Heute geht mehr. Und nein, das ist nicht das Ende der parlamentarischen Demokratie. Niemand wird wollen, dass alles direktdemokratisch erledigt wird. Politik besteht zu 99 Prozent aus Themen, um die man sich nicht kümmern will, während man sein Kind vom Kindergarten holt und noch den Einkauf beim Billa erledigen muss. Aber da ist dieses eine Prozent, um das man sich kümmern will. Und da darf man nicht mitreden, obwohl man könnte. Obwohl man doch das Recht dazu hat. Nicht das juristische Recht, das der Verfassung, das „des Systems“… sondern das moralische Recht. Es ist unser Staat, unsere Demokratie. Und wenn wir nicht mitreden dürfen *obwohl wir könnten*, ist es keine Demokratie…
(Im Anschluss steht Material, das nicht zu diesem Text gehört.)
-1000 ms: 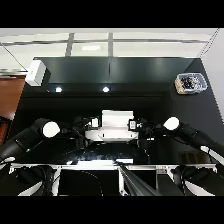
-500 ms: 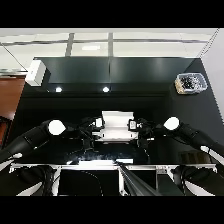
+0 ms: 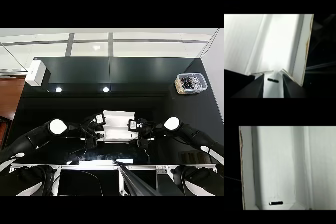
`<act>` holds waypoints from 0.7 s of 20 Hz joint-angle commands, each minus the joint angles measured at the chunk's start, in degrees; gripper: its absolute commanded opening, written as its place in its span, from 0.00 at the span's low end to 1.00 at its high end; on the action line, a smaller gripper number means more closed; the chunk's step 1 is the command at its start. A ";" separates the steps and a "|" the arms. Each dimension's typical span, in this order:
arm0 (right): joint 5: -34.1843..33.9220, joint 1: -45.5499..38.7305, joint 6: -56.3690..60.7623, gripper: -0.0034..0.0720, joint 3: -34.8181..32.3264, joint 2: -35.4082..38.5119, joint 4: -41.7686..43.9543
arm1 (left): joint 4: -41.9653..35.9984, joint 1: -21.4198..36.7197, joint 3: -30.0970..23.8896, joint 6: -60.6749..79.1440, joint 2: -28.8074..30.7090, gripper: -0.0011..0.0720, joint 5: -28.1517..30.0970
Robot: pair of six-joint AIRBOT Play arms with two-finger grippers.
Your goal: Fold the box and place the chain.
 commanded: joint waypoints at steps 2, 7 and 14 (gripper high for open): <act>-0.04 0.02 0.04 0.59 -0.02 -0.04 0.04 | -7.26 -0.20 -0.02 0.22 -2.64 0.39 -0.70; -0.04 0.02 0.04 0.59 -0.02 -0.04 0.04 | -7.15 -2.58 -0.02 2.62 -3.96 0.42 1.29; -0.04 0.02 0.04 0.59 -0.02 -0.04 0.04 | -7.13 -2.78 0.00 2.58 -3.85 0.28 1.11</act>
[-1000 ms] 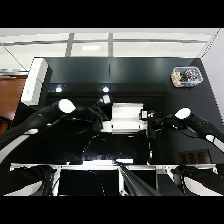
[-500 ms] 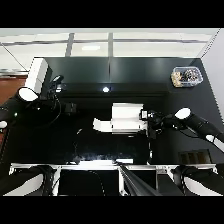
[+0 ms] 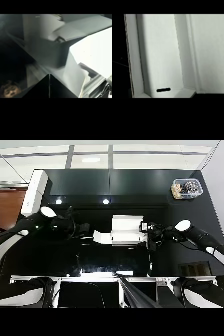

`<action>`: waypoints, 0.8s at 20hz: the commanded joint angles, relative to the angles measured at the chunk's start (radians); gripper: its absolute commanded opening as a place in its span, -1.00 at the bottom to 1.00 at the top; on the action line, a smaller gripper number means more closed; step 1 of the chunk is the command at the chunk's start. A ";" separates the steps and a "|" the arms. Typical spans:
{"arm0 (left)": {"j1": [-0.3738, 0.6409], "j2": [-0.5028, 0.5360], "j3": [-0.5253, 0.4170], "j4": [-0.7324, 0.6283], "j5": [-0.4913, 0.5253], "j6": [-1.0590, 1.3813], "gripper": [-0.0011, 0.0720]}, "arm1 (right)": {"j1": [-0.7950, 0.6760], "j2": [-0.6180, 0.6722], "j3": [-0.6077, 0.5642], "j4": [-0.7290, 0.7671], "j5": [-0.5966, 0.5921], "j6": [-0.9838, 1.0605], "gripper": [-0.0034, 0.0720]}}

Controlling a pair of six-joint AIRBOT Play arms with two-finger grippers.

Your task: Fold the box and place the chain.

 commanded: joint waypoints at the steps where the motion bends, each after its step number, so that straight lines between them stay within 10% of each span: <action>1: -0.085 -0.044 -0.003 -0.100 0.085 0.030 -0.90 | 0.000 0.000 0.000 0.000 0.000 0.000 -0.43; 8: -0.118 -0.043 0.003 -0.178 0.058 0.141 -0.89 | 0.000 0.000 0.000 0.000 0.000 0.001 -0.43; 11: -0.116 -0.042 0.024 -0.200 0.036 0.151 0.21 | 0.000 0.000 0.000 0.000 0.000 0.000 -0.43; 16: -0.101 -0.042 0.077 -0.200 -0.005 0.150 0.95 | 0.000 0.000 0.000 0.000 0.000 0.000 -0.43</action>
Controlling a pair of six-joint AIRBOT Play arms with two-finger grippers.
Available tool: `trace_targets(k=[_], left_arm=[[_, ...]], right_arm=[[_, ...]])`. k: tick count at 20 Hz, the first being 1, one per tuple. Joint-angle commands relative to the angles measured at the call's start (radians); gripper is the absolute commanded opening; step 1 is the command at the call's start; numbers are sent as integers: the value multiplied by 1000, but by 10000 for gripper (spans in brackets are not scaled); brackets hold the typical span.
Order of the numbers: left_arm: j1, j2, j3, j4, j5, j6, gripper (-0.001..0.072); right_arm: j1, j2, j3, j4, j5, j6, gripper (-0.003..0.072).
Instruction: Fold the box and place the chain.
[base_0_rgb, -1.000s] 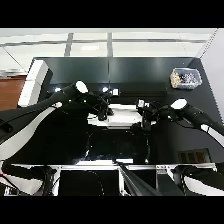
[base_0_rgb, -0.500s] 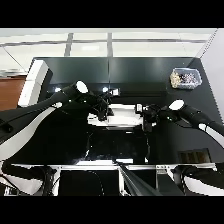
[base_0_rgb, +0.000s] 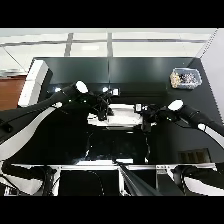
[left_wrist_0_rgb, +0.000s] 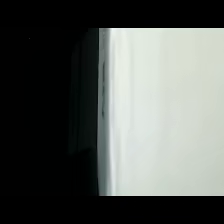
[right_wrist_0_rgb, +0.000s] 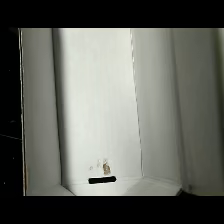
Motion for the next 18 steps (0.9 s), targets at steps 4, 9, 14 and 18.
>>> trace_targets(k=[4, 9, 14, 18], left_arm=[[1, -1, 0, -1, -13, -3, 24], [8, 6, 1, 0, -66, -4, 324], [80, 129, 1, 127, -80, -312, 715], [161, 224, 0, 304, -324, -642, 672]], right_arm=[[20, -4, -1, -36, -37, 30, 699], [20, -3, -1, -37, -35, 29, 534], [20, -3, -1, -37, -34, 30, 532], [20, -3, -1, -50, -10, 27, 240]])
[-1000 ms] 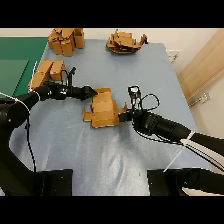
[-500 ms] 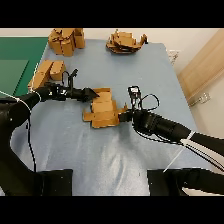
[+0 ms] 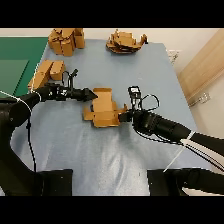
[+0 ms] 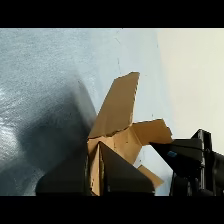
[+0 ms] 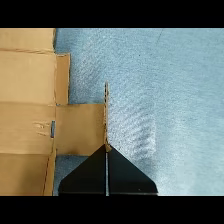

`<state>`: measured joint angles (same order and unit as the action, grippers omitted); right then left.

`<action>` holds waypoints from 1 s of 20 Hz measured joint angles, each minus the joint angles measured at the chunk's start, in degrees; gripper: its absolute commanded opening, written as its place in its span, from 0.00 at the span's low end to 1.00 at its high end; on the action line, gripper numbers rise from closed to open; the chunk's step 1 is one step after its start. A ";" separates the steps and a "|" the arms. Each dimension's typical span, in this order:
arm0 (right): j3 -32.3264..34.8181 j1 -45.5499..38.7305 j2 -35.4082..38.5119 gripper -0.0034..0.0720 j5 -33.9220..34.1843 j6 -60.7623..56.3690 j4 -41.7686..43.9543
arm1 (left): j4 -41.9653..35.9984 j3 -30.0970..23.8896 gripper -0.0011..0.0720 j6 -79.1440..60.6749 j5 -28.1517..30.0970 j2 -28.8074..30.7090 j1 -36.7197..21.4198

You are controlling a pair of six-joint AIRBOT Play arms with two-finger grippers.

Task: Fold the box.

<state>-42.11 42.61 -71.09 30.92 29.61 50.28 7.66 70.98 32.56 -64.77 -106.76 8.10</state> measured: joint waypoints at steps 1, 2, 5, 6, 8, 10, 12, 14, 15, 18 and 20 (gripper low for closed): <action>0.00 0.00 0.00 0.05 -0.04 0.00 -0.02 | -0.04 0.00 0.04 -0.70 -0.11 0.00 0.00; 0.00 0.00 0.00 0.05 -0.02 0.02 -0.02 | -0.15 0.02 0.04 -1.88 -0.15 0.02 0.00; -0.04 0.02 0.28 0.05 0.76 1.77 -0.07 | -0.20 0.07 0.04 -6.25 -0.72 0.11 0.02; -0.07 0.02 0.52 0.05 1.40 2.67 -0.17 | -0.17 0.20 0.04 -7.48 -0.96 0.20 0.11; -0.09 0.00 1.29 0.05 3.15 4.96 -0.46 | -0.28 0.68 0.04 -9.05 -1.88 0.35 0.11; -0.11 0.07 2.29 0.08 4.72 7.50 -0.72 | -0.33 1.55 0.04 -10.14 -2.62 0.39 0.07; -0.11 0.04 3.69 0.46 7.43 9.94 -0.85 | -0.22 2.82 0.04 -11.63 -2.93 0.44 0.04; -0.13 -0.04 5.27 0.48 9.18 11.87 -1.05 | -0.09 4.28 0.04 -13.09 -4.31 0.46 -0.04; -0.11 0.11 6.23 0.48 10.67 12.92 -0.96 | 0.35 4.90 0.04 -13.62 -4.92 0.48 0.13; -0.11 -0.02 9.14 0.48 16.26 16.63 -1.03 | 1.70 6.10 0.04 -14.67 -5.51 0.66 0.04; -0.11 0.00 11.10 0.48 19.47 19.37 -0.92 | 2.93 6.45 0.04 -16.39 -5.95 0.68 0.13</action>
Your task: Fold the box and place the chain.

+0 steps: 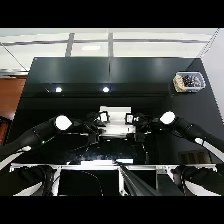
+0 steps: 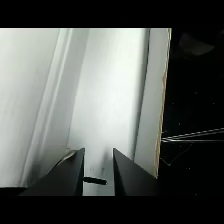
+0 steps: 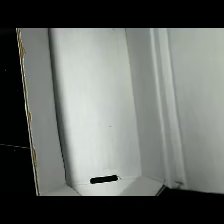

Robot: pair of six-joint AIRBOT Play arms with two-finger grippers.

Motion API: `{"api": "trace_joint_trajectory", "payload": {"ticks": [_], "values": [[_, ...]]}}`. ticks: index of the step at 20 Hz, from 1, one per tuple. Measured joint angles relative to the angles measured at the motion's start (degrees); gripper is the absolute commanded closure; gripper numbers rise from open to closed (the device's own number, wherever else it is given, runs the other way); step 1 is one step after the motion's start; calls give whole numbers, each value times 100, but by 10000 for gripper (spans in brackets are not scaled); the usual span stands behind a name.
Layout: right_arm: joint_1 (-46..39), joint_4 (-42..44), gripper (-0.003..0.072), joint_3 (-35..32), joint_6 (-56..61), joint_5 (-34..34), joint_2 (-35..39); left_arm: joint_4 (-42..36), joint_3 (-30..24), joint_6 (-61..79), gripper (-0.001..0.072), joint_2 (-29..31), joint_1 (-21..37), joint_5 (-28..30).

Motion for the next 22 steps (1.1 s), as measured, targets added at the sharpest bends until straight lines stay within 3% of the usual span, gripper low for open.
{"api": "trace_joint_trajectory", "payload": {"ticks": [2, 3, 4, 7, 10, 15, 19, 22], "values": [[0, -2, 191, 0, -4, -2, 0, -4, 0, -2, 294, 0, 0, -2], [0, 0, 191, 0, -4, -2, 0, -2, 0, -4, 450, 2, 0, -4], [0, 0, 191, 0, -4, -2, 0, 17, 0, -7, 676, 13, 2, -7], [0, -2, 190, 0, 0, -2, 0, 46, 0, -315, 682, 249, 149, -116], [0, 0, 190, 0, 9, -2, 0, 450, 2, -1585, 681, 769, 601, -376], [0, 0, 191, 0, 9, -2, 0, 1832, -2, -4918, 681, 1451, 2192, -1532], [0, 0, 190, 0, 9, -2, 0, 2175, -118, -6926, 680, 1458, 3383, -2293], [0, 0, 191, 0, 9, -2, 0, 1882, -308, -7497, 681, 1108, 3836, -2684]]}}
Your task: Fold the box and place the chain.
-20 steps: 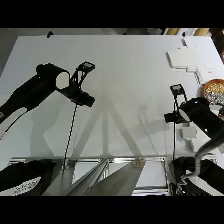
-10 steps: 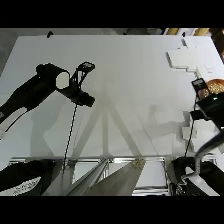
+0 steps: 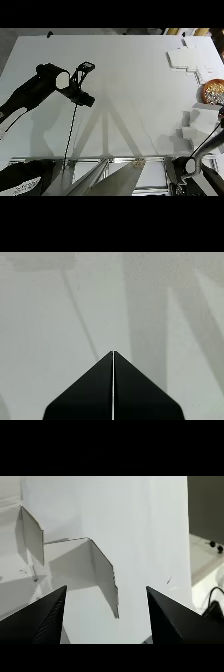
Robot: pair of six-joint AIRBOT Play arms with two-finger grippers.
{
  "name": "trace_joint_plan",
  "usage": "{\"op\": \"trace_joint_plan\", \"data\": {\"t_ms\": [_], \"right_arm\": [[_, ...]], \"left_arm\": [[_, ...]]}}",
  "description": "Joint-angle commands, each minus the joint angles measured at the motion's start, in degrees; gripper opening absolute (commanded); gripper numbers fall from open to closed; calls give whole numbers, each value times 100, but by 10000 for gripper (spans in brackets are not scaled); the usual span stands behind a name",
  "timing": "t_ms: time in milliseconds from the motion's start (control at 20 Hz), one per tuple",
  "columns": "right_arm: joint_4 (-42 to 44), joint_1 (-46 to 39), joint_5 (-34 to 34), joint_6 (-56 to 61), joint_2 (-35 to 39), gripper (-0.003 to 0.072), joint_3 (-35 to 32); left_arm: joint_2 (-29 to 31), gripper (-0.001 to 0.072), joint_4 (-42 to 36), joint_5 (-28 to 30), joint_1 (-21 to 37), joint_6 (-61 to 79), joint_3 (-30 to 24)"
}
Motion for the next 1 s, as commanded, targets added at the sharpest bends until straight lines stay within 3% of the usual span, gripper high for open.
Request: {"op": "trace_joint_plan", "data": {"t_ms": [0,250,350,450,600,750,950], "right_arm": [[98,-658,-398,-304,-337,468,4],[11,-1113,-481,-313,-970,460,4],[101,-1110,-640,-356,-973,321,4],[210,-1110,-610,-442,-990,233,4],[378,-1106,-306,-562,-911,17,4],[1137,-682,-122,-826,-389,16,4],[2898,706,509,-1259,83,16,2]], "left_arm": [[4,8,2,0,4,2,-2],[4,8,2,-2,4,2,-2],[4,8,2,0,4,2,-2],[4,8,2,0,4,2,-2],[4,8,2,0,4,2,-2],[4,8,2,0,4,2,-2],[4,8,2,-2,4,2,-2]]}}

Das geht vielleicht noch, solange man das Gefühl hat, dass es eh läuft. Aber wenn es das nicht mehr tut? Wenn man Abstiegsangst bekommt? Dann soll man zuschauen? Und wenn jahrelang nix weiter geht, soll man weiter nur zuschauen? Echt? Das wäre doch fahrlässig. Natürlich steigt da der Druck. Natürlich will man da irgendwas tun… das fühlt sich dann schon an wie Notwehr!

Ich versteh das. Nein, ich werde den Menschen nicht besser zuhören. Ich werde sie reden lassen.

So. Wutausbruch Ende. Danke fürs zuhören.